= Problem to solve =
Which of the lines below hold the word "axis"? Pull each of them out.

= Material for the task =
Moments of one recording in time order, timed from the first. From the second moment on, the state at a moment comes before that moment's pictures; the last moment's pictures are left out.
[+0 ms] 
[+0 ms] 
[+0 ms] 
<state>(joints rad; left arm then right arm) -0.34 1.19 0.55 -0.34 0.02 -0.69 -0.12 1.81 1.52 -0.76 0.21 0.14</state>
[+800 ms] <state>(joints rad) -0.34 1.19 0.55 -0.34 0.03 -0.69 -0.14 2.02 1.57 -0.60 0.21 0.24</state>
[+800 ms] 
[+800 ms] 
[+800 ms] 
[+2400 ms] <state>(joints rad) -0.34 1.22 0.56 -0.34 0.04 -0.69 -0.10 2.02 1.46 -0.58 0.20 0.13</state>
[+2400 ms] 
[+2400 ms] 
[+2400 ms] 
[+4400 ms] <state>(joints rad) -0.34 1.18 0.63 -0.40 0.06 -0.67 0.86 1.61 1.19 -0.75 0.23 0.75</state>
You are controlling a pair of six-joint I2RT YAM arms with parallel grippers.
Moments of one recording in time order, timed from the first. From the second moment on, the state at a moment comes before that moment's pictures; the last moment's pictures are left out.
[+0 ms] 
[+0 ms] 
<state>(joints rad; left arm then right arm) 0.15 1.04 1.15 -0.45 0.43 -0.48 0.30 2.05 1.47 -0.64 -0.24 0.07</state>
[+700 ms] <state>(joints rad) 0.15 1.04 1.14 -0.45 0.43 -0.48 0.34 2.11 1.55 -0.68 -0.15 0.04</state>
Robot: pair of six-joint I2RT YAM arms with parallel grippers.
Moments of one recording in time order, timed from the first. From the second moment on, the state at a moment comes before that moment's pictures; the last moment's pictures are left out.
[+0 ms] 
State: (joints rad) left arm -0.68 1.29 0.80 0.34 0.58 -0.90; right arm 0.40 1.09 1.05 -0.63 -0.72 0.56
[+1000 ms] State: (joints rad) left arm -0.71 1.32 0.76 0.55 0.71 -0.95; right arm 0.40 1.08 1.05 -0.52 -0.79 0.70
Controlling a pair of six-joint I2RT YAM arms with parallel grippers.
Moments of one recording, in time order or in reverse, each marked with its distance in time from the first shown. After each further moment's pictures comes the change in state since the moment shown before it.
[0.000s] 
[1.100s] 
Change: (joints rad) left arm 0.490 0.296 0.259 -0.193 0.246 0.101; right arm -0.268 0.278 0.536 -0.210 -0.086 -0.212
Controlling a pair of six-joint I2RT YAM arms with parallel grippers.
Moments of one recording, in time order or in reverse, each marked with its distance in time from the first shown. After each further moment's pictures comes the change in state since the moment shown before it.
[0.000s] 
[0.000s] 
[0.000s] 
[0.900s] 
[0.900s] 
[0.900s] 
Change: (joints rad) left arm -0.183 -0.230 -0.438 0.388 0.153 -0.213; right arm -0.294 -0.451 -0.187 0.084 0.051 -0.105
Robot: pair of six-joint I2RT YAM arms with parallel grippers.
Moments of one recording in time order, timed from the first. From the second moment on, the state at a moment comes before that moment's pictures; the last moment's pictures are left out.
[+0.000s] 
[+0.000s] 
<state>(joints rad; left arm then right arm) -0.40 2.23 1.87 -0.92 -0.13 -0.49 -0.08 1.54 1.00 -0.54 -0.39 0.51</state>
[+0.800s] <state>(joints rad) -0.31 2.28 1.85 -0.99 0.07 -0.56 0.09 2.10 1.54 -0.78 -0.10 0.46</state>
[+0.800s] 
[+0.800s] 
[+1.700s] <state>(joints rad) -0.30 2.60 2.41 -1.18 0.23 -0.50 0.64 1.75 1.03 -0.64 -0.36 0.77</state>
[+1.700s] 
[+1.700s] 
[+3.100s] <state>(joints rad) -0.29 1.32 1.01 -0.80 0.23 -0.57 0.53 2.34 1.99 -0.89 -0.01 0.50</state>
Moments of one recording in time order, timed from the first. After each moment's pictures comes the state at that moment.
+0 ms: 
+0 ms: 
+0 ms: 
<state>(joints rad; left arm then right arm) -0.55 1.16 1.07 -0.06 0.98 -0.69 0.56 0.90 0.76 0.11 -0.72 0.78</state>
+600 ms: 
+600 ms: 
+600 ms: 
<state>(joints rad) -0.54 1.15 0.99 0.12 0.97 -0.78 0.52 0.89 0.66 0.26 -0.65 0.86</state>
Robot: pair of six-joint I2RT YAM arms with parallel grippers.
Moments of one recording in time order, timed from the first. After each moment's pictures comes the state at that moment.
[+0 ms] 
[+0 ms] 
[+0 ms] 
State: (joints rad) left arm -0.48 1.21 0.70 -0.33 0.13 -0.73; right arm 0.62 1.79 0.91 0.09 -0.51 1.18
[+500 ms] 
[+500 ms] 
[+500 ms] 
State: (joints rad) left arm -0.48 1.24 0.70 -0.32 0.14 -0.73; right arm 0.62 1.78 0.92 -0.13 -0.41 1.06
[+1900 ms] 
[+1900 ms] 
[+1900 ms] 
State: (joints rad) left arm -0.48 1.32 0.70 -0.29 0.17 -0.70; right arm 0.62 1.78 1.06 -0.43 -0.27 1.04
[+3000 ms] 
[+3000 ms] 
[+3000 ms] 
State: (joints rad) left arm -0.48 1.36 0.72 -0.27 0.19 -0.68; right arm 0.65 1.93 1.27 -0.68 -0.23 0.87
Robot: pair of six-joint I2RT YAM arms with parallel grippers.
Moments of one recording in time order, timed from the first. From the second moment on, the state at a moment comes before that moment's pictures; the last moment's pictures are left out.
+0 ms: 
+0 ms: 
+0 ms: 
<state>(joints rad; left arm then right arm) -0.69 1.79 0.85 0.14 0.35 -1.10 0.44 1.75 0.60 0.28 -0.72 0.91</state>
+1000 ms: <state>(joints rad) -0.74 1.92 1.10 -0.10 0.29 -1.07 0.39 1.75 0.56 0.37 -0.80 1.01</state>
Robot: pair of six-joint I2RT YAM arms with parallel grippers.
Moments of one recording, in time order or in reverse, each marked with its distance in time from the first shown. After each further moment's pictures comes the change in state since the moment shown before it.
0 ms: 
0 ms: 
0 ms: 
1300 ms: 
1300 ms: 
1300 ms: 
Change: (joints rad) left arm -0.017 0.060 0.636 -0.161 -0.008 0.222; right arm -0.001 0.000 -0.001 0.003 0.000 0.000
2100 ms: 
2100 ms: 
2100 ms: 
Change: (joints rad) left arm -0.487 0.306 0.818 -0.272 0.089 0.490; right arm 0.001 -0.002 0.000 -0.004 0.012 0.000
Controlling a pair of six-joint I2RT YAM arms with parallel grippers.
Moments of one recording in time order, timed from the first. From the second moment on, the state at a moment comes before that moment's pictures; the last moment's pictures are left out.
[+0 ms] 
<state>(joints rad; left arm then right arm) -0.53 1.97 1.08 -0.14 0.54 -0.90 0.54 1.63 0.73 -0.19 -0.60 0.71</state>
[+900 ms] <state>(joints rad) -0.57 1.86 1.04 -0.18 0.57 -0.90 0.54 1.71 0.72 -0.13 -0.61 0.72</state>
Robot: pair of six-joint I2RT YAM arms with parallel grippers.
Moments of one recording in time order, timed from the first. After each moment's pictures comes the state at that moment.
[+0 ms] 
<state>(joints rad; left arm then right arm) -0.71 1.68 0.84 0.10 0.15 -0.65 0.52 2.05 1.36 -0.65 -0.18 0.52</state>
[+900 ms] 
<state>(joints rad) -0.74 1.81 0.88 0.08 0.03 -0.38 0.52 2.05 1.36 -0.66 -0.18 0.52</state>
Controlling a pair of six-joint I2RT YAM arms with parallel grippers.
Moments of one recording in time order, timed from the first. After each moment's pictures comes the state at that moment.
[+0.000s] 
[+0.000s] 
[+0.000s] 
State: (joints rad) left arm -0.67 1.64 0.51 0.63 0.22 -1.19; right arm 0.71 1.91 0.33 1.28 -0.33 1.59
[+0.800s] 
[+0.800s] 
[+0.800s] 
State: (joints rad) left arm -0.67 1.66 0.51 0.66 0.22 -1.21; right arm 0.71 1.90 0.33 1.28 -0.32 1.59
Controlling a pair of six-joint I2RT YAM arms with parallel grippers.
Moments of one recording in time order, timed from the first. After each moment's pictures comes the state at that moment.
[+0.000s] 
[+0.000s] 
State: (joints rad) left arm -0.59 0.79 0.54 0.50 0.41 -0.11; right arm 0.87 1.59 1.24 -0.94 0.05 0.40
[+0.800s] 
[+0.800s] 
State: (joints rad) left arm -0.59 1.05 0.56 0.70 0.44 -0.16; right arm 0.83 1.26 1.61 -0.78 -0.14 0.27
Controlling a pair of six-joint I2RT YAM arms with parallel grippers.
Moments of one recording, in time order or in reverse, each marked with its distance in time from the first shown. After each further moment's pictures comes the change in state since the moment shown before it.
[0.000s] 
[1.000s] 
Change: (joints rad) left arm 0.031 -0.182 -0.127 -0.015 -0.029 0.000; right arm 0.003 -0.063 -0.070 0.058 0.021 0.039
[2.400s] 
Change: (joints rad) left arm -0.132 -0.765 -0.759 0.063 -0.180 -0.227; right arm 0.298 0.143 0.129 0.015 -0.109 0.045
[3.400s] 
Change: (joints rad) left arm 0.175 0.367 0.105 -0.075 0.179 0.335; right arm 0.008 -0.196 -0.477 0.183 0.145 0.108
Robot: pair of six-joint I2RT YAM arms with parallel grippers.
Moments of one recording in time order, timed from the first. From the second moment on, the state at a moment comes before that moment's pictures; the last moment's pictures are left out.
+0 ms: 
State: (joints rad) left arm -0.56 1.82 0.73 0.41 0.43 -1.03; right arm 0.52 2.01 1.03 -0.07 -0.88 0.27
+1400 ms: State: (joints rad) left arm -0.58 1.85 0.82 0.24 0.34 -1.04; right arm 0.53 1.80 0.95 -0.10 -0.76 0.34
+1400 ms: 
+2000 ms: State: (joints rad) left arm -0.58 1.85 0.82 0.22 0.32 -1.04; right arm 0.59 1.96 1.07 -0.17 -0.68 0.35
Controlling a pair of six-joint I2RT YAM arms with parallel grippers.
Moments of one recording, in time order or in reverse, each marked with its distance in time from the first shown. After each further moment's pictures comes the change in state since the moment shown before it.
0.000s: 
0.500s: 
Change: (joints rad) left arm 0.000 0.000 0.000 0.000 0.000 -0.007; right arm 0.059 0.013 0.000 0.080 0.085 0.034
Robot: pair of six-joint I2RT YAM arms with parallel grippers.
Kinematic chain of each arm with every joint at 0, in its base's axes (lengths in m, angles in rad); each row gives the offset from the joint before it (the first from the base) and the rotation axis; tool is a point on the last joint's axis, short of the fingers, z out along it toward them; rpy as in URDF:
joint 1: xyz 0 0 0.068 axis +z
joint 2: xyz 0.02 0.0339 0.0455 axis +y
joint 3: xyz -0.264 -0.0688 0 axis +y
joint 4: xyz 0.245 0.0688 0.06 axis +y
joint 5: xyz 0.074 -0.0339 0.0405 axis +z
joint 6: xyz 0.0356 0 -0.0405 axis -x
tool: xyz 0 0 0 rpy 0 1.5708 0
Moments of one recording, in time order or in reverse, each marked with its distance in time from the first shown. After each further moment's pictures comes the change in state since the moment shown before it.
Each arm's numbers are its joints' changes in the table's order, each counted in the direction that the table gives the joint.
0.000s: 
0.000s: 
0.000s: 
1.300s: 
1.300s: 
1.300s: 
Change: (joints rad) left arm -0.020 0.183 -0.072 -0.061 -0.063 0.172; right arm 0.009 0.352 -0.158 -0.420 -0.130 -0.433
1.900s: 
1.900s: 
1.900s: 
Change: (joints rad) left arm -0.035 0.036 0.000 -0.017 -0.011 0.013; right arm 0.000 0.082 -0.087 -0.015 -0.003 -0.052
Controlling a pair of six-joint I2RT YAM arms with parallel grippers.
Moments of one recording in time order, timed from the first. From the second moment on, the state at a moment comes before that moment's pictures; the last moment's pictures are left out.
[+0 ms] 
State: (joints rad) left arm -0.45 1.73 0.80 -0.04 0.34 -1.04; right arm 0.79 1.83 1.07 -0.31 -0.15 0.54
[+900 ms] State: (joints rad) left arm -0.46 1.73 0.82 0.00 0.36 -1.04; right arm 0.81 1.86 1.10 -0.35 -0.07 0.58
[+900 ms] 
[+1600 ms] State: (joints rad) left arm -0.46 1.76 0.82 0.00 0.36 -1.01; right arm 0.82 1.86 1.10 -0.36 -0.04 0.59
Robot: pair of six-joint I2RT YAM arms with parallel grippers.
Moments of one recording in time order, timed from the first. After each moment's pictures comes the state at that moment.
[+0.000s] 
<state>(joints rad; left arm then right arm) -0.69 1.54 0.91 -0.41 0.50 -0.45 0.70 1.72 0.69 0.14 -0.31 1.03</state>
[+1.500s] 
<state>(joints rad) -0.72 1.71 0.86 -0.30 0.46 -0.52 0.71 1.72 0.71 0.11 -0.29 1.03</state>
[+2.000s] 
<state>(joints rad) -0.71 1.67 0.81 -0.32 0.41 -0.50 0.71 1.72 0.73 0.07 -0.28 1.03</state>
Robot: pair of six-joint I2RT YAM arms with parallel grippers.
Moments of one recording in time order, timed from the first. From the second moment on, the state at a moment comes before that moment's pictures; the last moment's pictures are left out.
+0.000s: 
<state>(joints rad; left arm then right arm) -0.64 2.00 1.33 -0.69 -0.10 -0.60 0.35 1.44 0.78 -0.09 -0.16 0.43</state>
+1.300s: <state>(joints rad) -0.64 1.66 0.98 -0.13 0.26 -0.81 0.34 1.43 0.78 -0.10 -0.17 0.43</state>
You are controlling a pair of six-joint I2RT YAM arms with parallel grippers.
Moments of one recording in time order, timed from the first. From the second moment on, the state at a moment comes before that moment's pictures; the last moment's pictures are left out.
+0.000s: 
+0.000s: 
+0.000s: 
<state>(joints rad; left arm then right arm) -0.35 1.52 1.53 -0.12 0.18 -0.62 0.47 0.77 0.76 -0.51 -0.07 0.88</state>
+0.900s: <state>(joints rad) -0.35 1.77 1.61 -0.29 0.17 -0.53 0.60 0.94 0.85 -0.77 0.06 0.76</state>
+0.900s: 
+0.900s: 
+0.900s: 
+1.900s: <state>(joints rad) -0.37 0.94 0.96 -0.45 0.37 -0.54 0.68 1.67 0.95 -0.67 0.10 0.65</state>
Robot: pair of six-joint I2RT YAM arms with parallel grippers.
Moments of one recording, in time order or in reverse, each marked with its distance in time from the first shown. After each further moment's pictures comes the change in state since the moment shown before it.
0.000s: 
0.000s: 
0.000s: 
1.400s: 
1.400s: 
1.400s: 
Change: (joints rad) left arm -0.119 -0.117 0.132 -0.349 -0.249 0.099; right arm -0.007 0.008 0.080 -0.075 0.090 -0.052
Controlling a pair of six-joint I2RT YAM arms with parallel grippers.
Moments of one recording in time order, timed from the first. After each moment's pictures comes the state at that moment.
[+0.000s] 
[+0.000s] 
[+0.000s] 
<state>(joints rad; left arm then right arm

= Response to this task =
Kinematic chain of each arm with every joint at 0, in its base's axes (lengths in m, angles in rad); each row gives the offset from the joint before it (the first from the base) and the rotation axis; tool is a point on the last joint's axis, short of the fingers, z out along it toward them; rpy as in URDF:
joint 1: xyz 0 0 0.068 axis +z
joint 2: xyz 0.02 0.0339 0.0455 axis +y
joint 3: xyz -0.264 -0.0688 0 axis +y
joint 4: xyz 0.245 0.0688 0.06 axis +y
joint 5: xyz 0.074 -0.0339 0.0405 axis +z
joint 6: xyz 0.0356 0 -0.0405 axis -x

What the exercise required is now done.